* Problem to solve
Nothing but the records, copied exactly and stripped of pictures, should be in the answer.

(Dataset records)
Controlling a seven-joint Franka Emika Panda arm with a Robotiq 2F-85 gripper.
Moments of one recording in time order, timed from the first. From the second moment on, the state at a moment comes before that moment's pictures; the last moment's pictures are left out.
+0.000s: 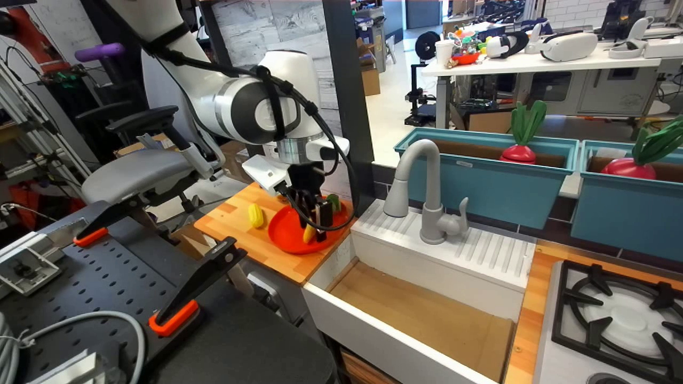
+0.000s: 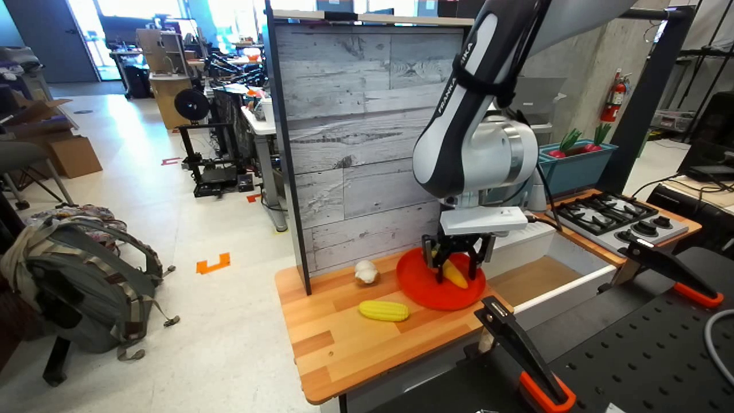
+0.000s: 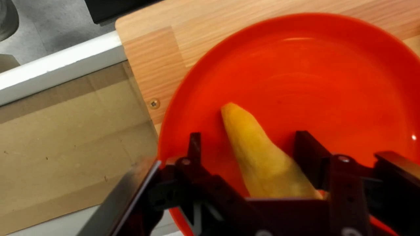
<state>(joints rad) 0.06 1.08 -0.06 -1.73 0.12 2.65 0.20</state>
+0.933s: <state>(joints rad) 0.06 1.03 -0.07 -1.74 0.10 2.65 0.21</state>
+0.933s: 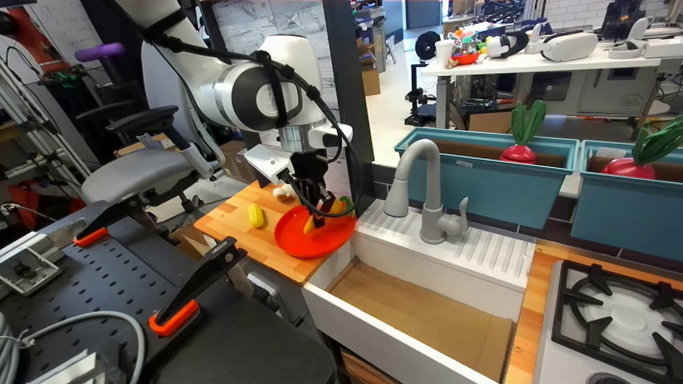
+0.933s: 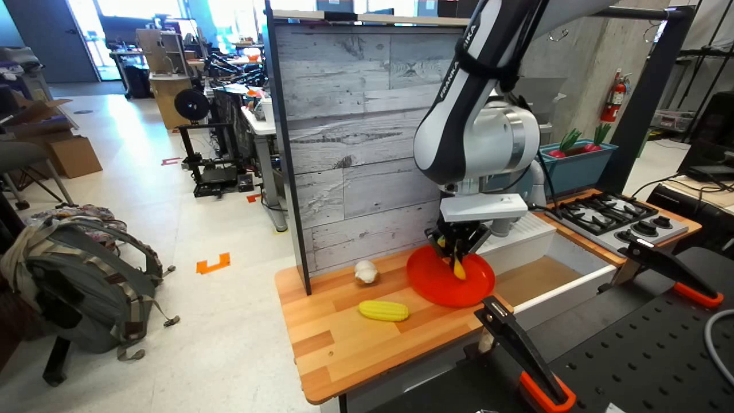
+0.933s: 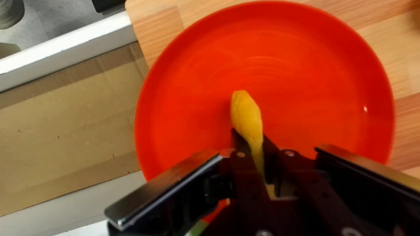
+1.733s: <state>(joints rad) 0.08 0.74 0.05 -1.95 0.10 2.65 0.16</state>
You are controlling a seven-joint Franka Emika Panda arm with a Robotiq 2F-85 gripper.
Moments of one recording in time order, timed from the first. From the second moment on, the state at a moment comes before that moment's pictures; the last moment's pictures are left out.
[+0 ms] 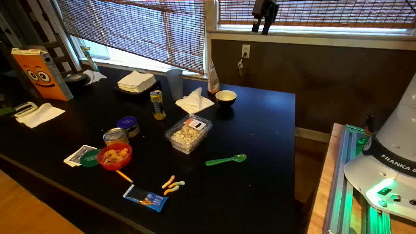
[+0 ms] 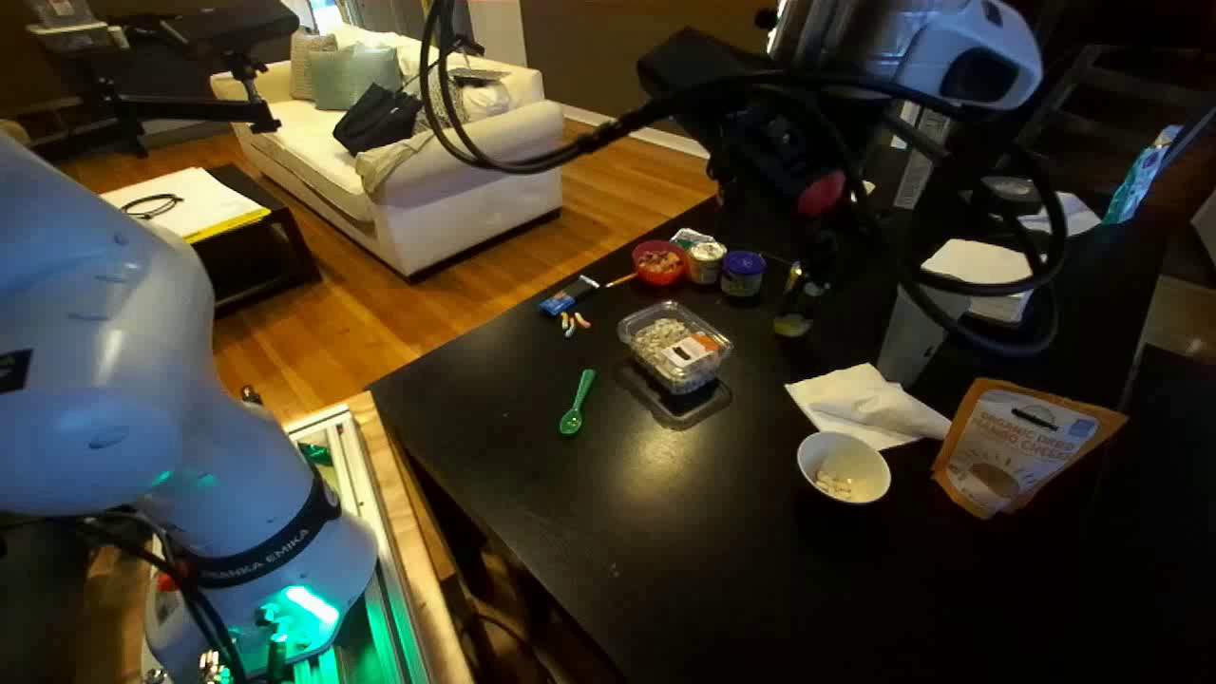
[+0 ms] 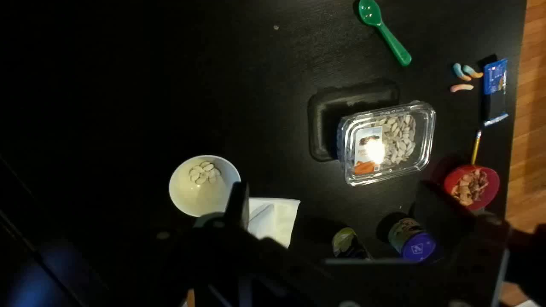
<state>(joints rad) -0.05 -0.25 -0.39 -2.21 0.17 1.96 -0.43</state>
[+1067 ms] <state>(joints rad) -0.09 0.03 -0.26 -1.84 0.20 1.84 -0.37</state>
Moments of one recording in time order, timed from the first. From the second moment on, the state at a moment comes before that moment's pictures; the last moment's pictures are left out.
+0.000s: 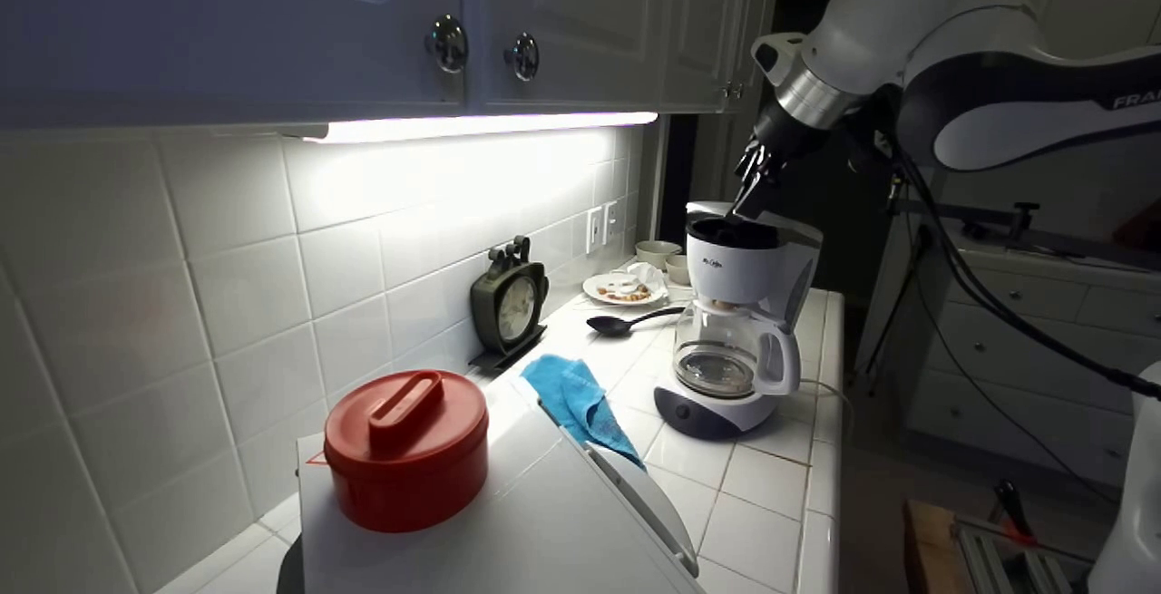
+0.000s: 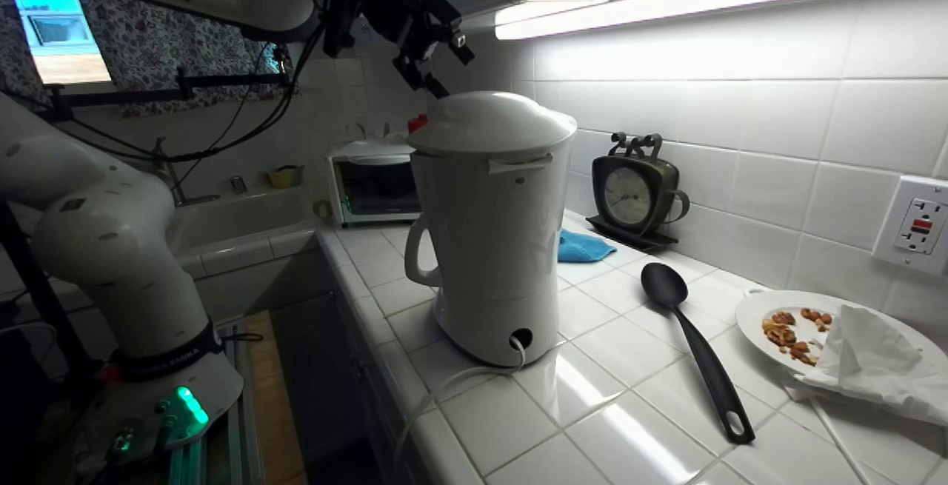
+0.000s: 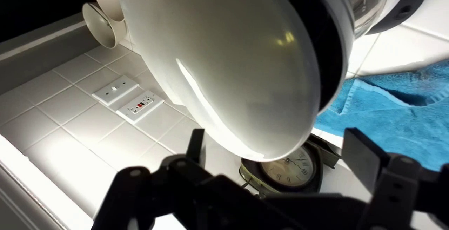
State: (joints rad) arm -0.09 -0.62 -0.05 -2.38 -0.65 2.26 -0.02
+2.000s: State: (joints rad) arm -0.23 -0.71 -0.25 -2.21 -0.89 2.21 -0.17
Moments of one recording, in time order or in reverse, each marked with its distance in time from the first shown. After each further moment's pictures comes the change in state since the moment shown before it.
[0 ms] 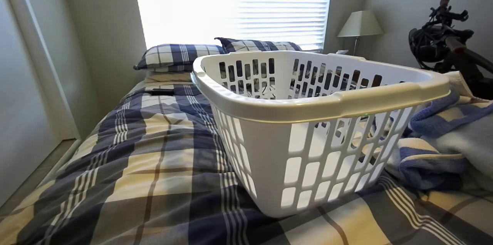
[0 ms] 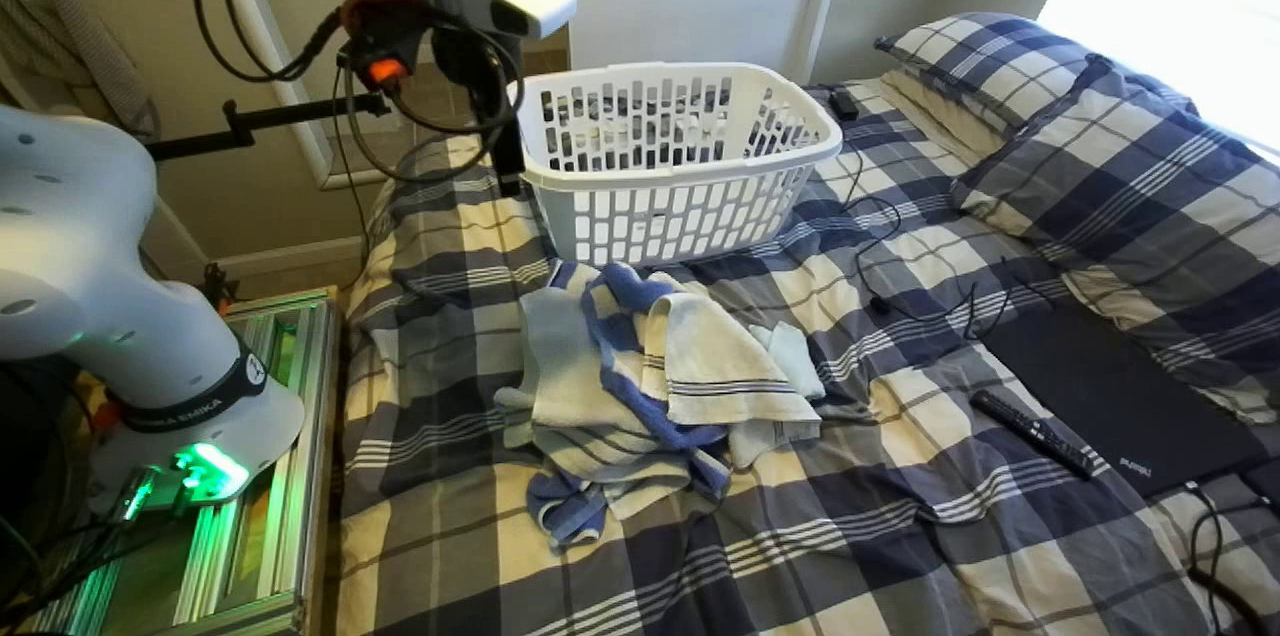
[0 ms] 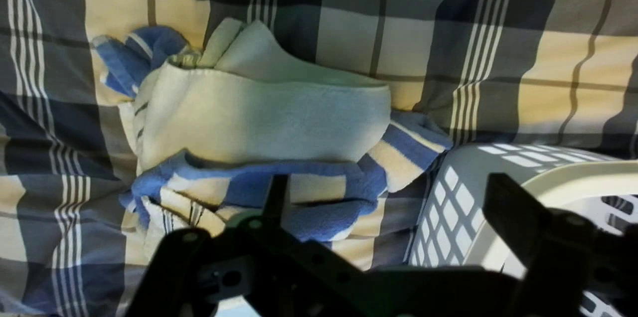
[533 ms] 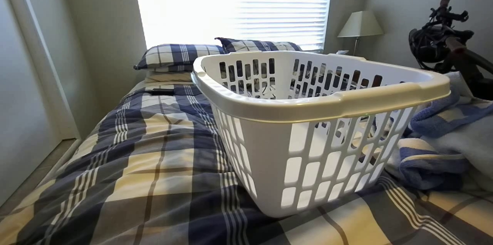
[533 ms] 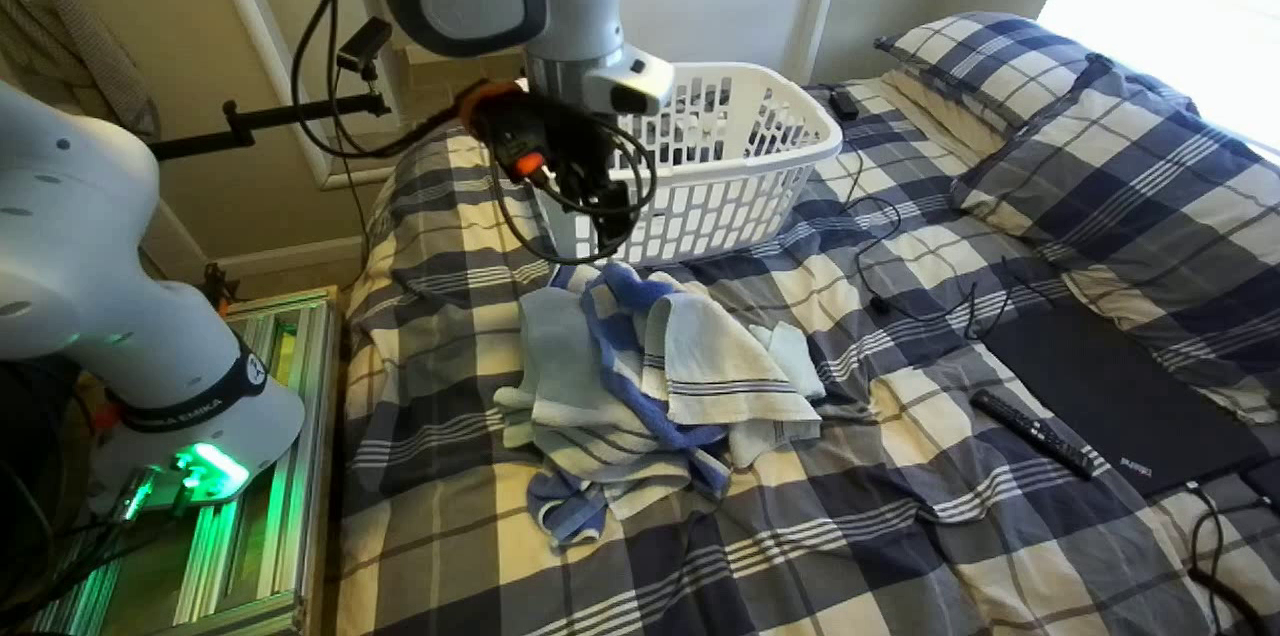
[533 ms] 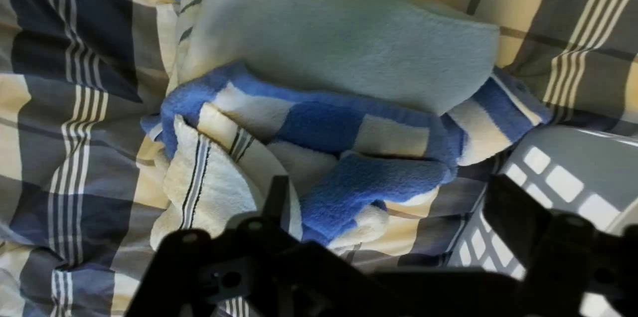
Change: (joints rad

* Exercise solution
Controlling a seven-joint Franka Emika Panda arm with a Robotiq 2F-85 gripper.
Moments of one recording in time order, timed from the first. From the second moment on, the state at a moment comes before that moment's pictures; the last moment's pictures are left out.
+0.000s: 
+0.000s: 
+0.000s: 
<state>(joints rad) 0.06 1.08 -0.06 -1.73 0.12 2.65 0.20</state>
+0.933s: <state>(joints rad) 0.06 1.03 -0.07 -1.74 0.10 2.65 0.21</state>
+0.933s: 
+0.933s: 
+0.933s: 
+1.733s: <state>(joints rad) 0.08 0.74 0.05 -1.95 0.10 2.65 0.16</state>
You are controlling a seven-joint Franka Emika Panda arm with a Robotiq 2F-85 gripper.
Moments of one recording in time order, timed from the first. From the second moment on, the state at a moment comes before that moment's pictures; the last moment's pictures are left out.
[+0 ms] 
[+0 ms] 
[+0 ms] 
<state>(joints rad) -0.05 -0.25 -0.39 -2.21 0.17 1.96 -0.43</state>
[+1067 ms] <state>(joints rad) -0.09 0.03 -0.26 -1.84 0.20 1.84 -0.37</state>
Moments of one recording in time order, timed from the first. From the second moment on, the state at a moment comes before that moment's pictures; the last moment's pictures are left out.
+0.000s: 
+0.000s: 
+0.000s: 
State: (joints rad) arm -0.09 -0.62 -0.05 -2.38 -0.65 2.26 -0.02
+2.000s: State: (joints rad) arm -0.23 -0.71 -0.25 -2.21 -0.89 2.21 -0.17
Moments of one recording, in time order or in reverse, each marked with its distance in time from the first shown. After each further moment's pictures comes the change in state since the moment shown before it.
[0 ms] 
[0 ms] 
[0 ms] 
[533 ms] 
[533 ms] 
[533 ms] 
Change: (joints rad

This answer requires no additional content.